IMG_2740Przezroczysty pasek służący w grze za miarkę do ustalania zasięgu ataków wykonany jest z czegoś jak bardzo gruba folia / bardzo cienka pleksi. Bliźniacze rozwiązanie zastosowano przed laty w planszowym Blood Bowlu (przynajmniej w 3. edycji z 1994 roku, bo taką posiadam).  Ładnie wydana instrukcja liczy 48 stron, przy czym (standardowo dla tego wydawcy) sama prezentacja reguł zajmuje bardzo niewielką jej część. Mamy tu wiele całostronicowych ilustracji, opis miejsca i wydarzeń o których opowiada gra, kilka stron poświęconych sylwetkom każdego z występujących w grze bohaterów, opisy wszystkich pojawiających się w grze typów uzbrojenia, czterostronicową galerię pomalowanych figurek i opis misji. Tych ostatnich jest w grze dziewięć, a każda zajmuje dwie strony instrukcji. Same reguły Deathwatch: Overkill są bardzo proste i opisano je na zaledwie kilku stronach. I tutaj niestety trzeba uczciwie powiedzieć, że zasady gry można było zaprezentować lepiej: w kilku przypadkach pojawiają się nieścisłości, dające pole do różnych interpretacji. Nie jest to w sumie jakiś bardzo istotny problem, ale przy tak prostych regułach raczej nie powinno się to zdarzyć. Na osłodę, jeżeli chodzi o materiał źródłowy wprowadzający nas w klimat gry, wydawca jak zwykle stanął na wysokości zadania. Mimo iż temat Deathwatcha i Kultu Genokradów zaprezentowano tutaj w bardzo telegraficznym skrócie, to obok wspomnianych już prezentacji Ghosar Quintus, bohaterów i ich arsenału – całość czyta się bardzo przyjemnie.

Rozgrywka

IMG_2741Jak wspomniałem na samym początku, Deathwatch: Overkill opowiada o misji elitarnych marines tytułowego zakonu do głębin kopalń planetoidy Ghosar Quintus i walce z niezliczonymi zastępami Kultu Genokradów. Arena zmagań jest tu niezwykła: w odróżnieniu od labiryntu ciasnych korytarzy znanego ze Space Hulka czy Assassinorum: Execution Force tutaj przyjdzie nam walczyć na dużo bardziej otwartej przestrzeni. Jednak zamiast rozległych jaskiń, jak to było w Betrayal at Calth, tym razem główny element scenerii stanowi plątanina platform i wąskich mostków zawieszonych nad przepaścią wielkiego szybu. Osłaniając się nawzajem, Kosmiczni Marines przemierzają kolejne poziomy tej niezwykłej sieci stalowych konstrukcji, przeskakując z jednej platformy na drugą i odpierając ataki nadciągających ze wszystkich stron nieprzyjaciół.

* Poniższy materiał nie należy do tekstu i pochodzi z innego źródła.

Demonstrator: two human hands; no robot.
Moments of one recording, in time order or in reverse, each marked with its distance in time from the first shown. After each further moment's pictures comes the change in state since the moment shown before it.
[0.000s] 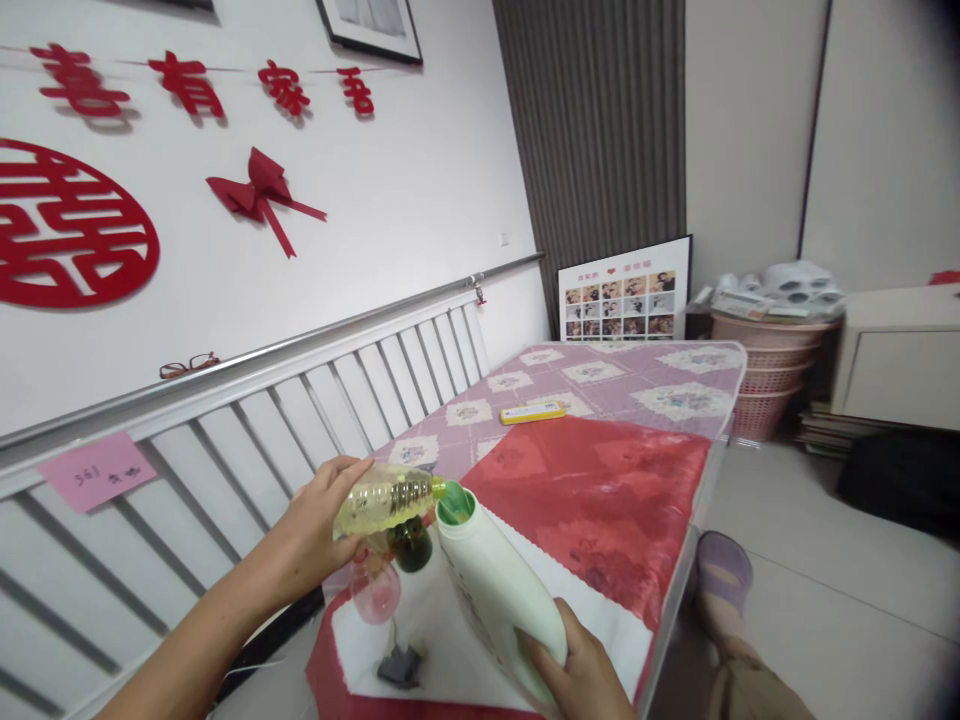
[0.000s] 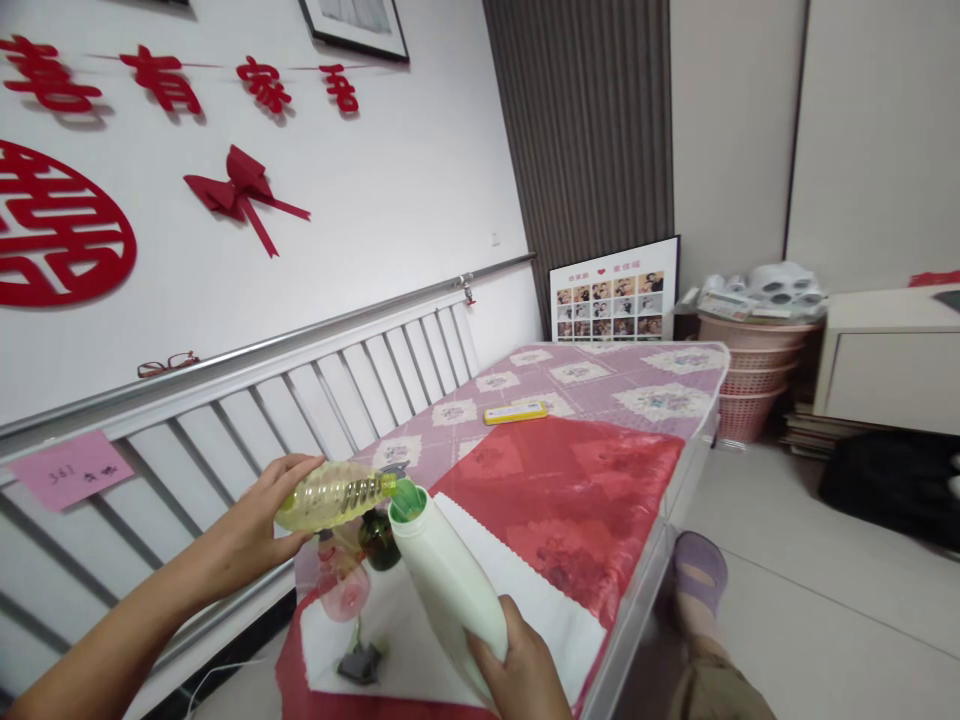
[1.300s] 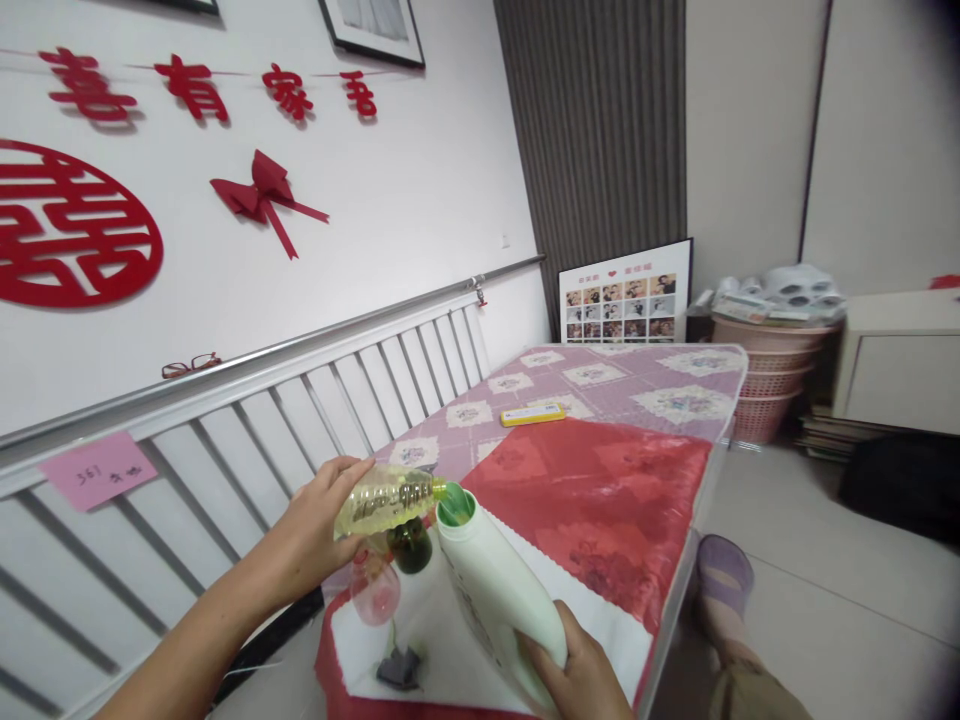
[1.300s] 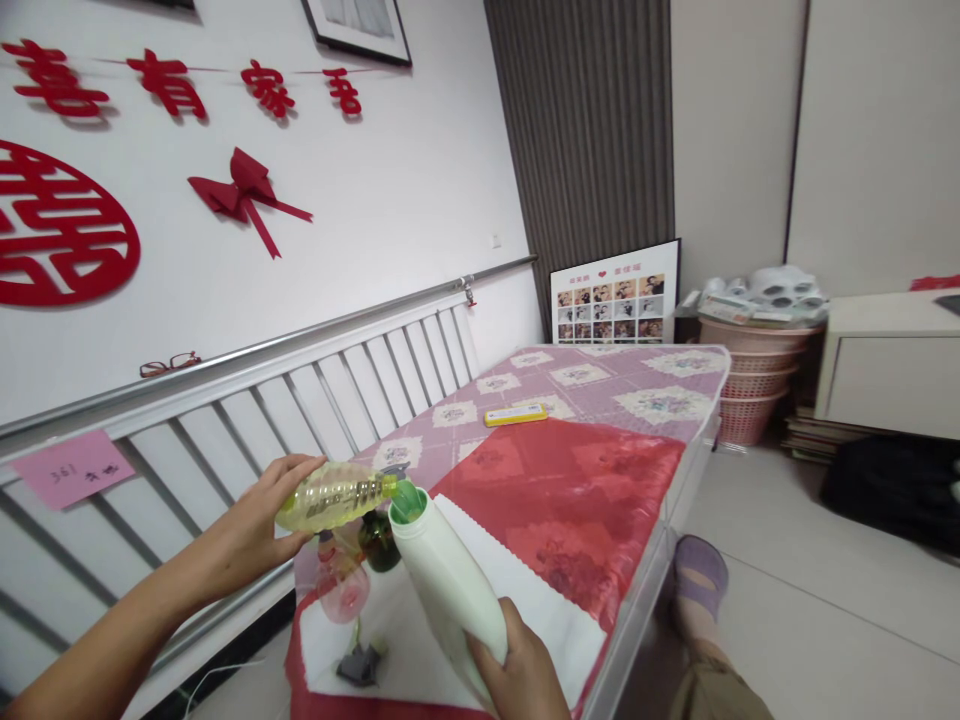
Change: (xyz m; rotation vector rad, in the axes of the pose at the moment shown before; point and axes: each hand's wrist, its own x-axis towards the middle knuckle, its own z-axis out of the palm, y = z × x) left_hand -0.001 0.001 -0.002 0.020 0.019 0.026; right_hand 0.000 -0.002 -0.001 0.030 0.001 -0.002
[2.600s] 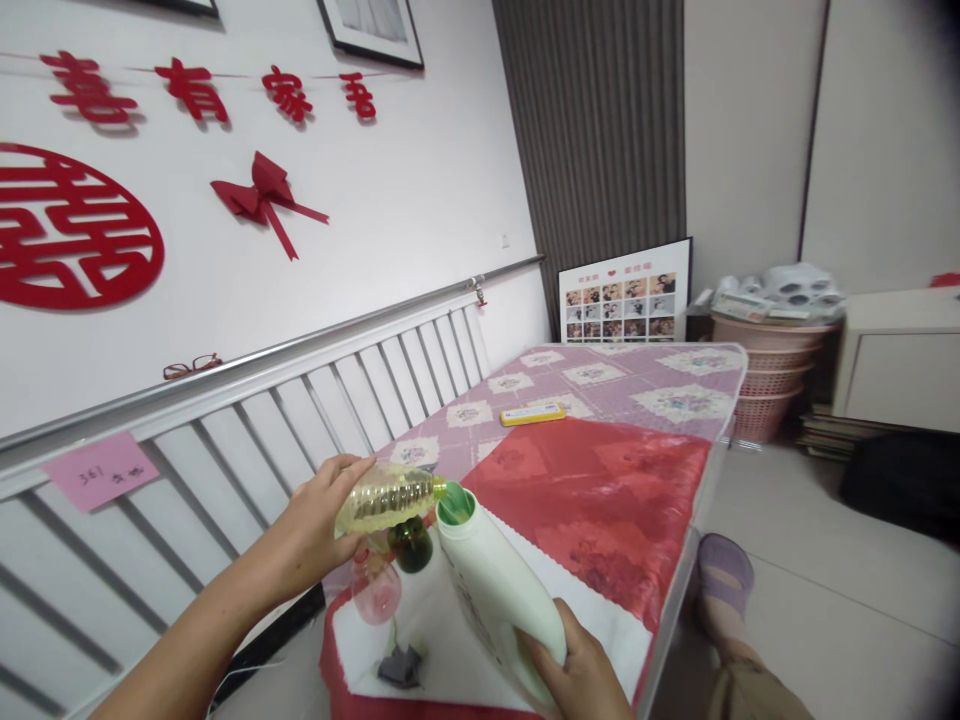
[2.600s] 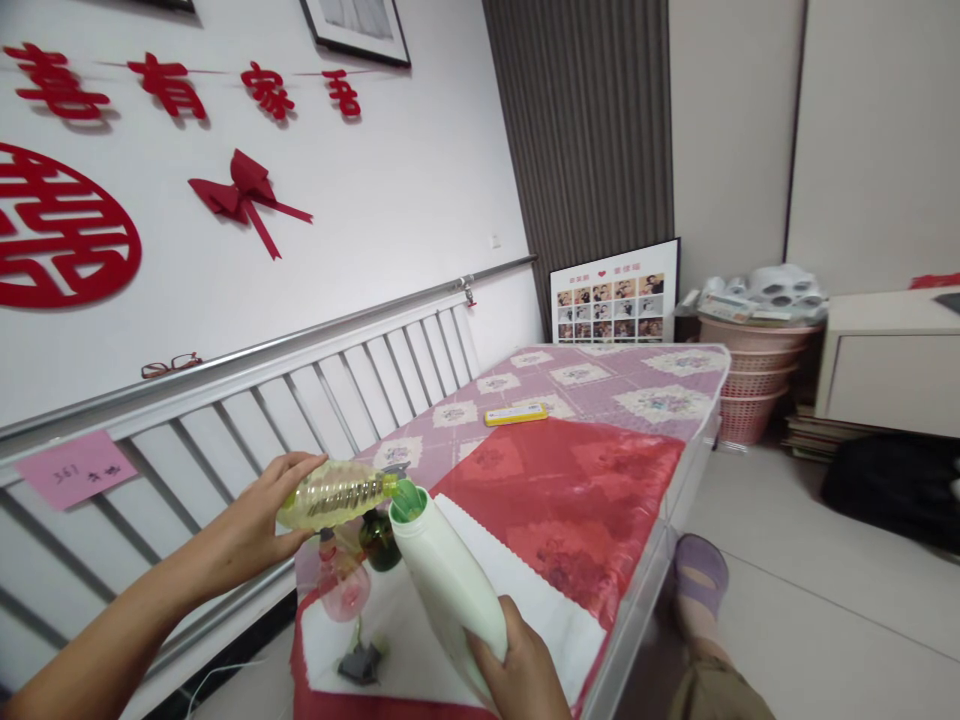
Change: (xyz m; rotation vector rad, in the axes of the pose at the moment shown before) left_hand 0.001 0.005 -0.005 0.003 -0.032 -0.035; right_hand -0.001 0.001 0.000 -0.027 -0.012 -0.004
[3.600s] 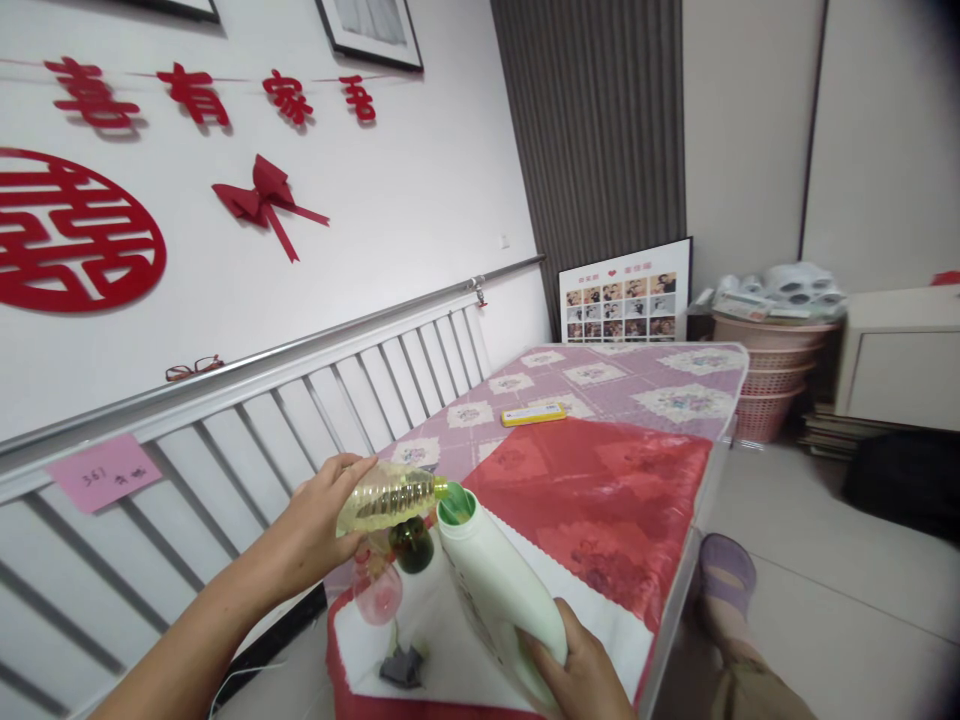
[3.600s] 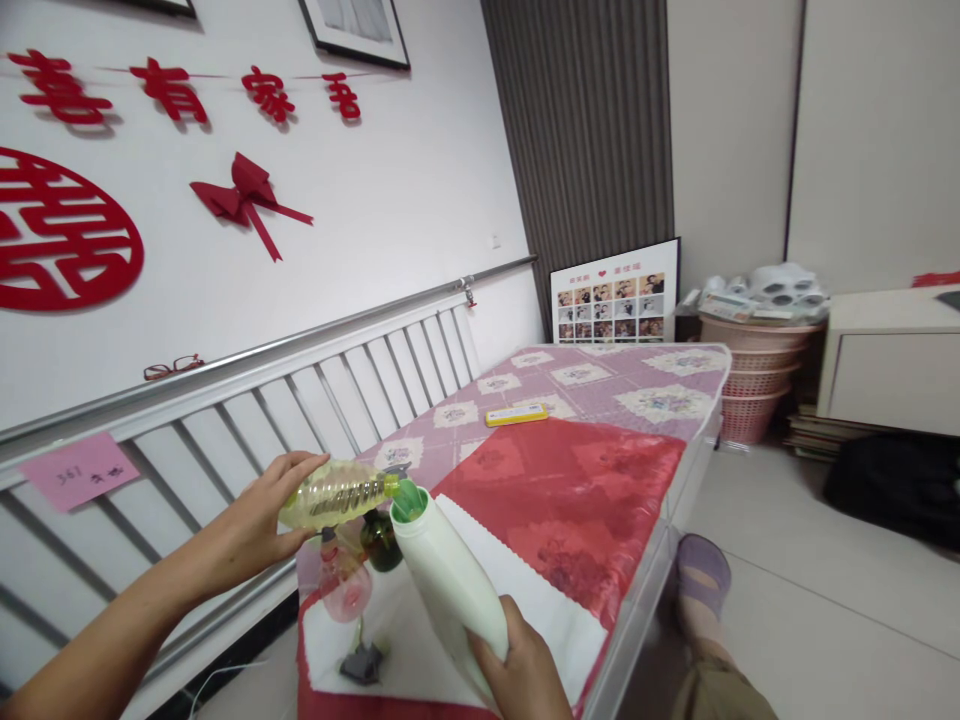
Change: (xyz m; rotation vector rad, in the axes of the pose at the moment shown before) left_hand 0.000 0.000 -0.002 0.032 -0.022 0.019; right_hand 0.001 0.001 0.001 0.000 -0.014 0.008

IMG_2743Każdy z dziewięciu scenariuszy definiuje kształt planszy, liczbę marines biorących udział w misji, warunki zwycięstwa każdej ze stron oraz ewentualne reguły specjalne i limity kart dla gracza, kierującego Kultem (o tym za chwilę). Podobnie jak w Space Hulku, każda misja specyfikuje także miejsce startu Kosmicznych Marines, oraz obszary w których będą wkraczać na planszę ich przeciwnicy. Zróżnicowanie celów misji jest satysfakcjonujące: od prozaicznego wyeliminowania odpowiedniej liczby wrogów, poprzez dotarcie do odpowiedniej lokacji albo zabezpieczenia obszaru, skończywszy na wyeliminowaniu stojącego na czele Kultu Patriarchy Genokradów. Występujący w grze oddział z tytułowego Deathwatcha stanowi jedenastu Kosmicznych Marines, z których każdy znacząco różni się od pozostałych. Oprócz tego, że wywodzą się z różnych zakonów Adeptus Astares, dysponują zróżnicowaną bronią i specjalnymi zdolnościami. Mamy więc m.in. wyborowego strzelca, dwóch wyposażonych w jump packi specjalistów od walki wręcz, Terminatora z miotaczem ognia i zdolnością teleportacji, niezwykle mobilnego motocyklistę, którego w rozpoznaniu wspiera cyber orzeł i wielu innych. Zróżnicowanie to jest o tyle istotne, że tylko w dwóch ostatnich misjach biorą udział wszyscy, zaś w pozostałych wysyłamy do boju kilku wybranych ze wspomnianej jedenastki. Sprawia to, że w tej samej misji można wypróbować różną taktykę, a w zależności od tego, na ile trafny będzie nasz wybór, realizacja zadania może przebiegać łatwiej lub z większymi problemami.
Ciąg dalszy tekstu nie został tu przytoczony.